Frequently asked questions
- What is a strangle on LOCO?
- A strangle on LOCO is the strangle strategy applied to LOCO (stock). The strategy is structurally neutral / high-volatility (long premium, OTM): A long strangle buys an OTM call and an OTM put at offset strikes, cheaper than a straddle but requiring a larger underlying move to profit since both wings start out-of-the-money. With LOCO stock trading near $16.94, the strikes shown on this page are snapped to the nearest listed LOCO chain strike and the premiums come straight from the end-of-day bid/ask midpoint.
- How are LOCO strangle max profit and max loss calculated?
- Upside max profit is unbounded; downside max profit is bounded at the put strike minus the combined debit (reached at zero). Max loss equals the combined debit times 100 (reached anywhere between the two OTM strikes). Two breakevens at call-strike plus debit and put-strike minus debit. For the LOCO strangle priced from the end-of-day chain at a 30-day expiry (ATM IV 43.00%), the computed maximum profit is unbounded per contract and the computed maximum loss is -$157.50 per contract. Live intraday quotes will differ as the chain moves through the trading session.

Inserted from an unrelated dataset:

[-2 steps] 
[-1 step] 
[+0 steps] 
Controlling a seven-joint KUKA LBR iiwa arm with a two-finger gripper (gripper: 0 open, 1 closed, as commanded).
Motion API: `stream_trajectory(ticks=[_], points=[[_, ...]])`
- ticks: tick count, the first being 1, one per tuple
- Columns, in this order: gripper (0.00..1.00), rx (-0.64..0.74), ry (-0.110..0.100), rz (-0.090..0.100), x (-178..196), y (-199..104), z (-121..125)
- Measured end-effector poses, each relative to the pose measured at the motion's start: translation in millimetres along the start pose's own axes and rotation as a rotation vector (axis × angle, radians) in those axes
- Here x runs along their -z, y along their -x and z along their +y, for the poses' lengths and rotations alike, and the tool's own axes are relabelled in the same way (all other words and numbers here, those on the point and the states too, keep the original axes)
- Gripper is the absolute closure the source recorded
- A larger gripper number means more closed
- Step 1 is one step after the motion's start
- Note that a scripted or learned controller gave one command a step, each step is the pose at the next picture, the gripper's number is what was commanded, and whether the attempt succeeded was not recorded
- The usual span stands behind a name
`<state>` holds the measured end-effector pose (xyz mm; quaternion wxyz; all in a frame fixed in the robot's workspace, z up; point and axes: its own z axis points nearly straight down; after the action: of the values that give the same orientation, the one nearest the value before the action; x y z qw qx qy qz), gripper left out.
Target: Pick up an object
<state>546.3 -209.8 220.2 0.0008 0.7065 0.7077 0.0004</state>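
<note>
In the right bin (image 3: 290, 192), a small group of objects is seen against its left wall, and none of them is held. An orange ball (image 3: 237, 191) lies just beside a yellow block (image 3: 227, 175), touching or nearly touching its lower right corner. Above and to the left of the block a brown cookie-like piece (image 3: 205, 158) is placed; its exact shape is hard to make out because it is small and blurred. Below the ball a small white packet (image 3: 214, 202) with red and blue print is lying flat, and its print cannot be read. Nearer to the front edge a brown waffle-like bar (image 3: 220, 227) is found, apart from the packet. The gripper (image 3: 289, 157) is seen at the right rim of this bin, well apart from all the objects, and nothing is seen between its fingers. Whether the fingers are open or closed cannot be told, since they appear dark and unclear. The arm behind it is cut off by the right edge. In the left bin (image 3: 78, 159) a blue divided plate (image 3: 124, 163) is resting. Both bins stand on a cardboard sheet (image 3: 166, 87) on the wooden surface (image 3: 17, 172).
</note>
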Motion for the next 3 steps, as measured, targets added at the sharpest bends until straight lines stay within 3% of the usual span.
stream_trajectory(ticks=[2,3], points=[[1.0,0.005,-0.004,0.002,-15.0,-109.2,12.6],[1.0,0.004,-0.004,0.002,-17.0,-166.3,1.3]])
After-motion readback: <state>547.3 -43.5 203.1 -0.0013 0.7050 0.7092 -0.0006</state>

- What is the breakeven for a LOCO strangle?
- The breakeven for the LOCO strangle priced on this page is roughly $14.43 and $19.58 at expiration, derived from end-of-day chain premiums. Breakeven is the underlying price at which the strategy's P&L crosses zero ignoring transaction costs and assignment risk. The current LOCO market-implied 1-standard-deviation expected move is approximately 12.33%; if the move sits well outside the breakeven distance, the structure's risk-reward becomes correspondingly tighter.
- When should you consider a strangle on LOCO?
- Strangles on LOCO are the cheaper cousin of the straddle - traders use them when they want a large directional move but are willing to give up the inner-strike sensitivity in exchange for a lower up-front debit on the LOCO chain.
- How does current LOCO implied volatility affect this strangle?
- LOCO ATM IV is at 43.00% with IV rank near 14.44%, which is on the low end of its 1-year range. Premium-buying structures (long call, long put, debit spreads) are relatively cheap in this regime; premium-selling structures collect less credit per unit risk.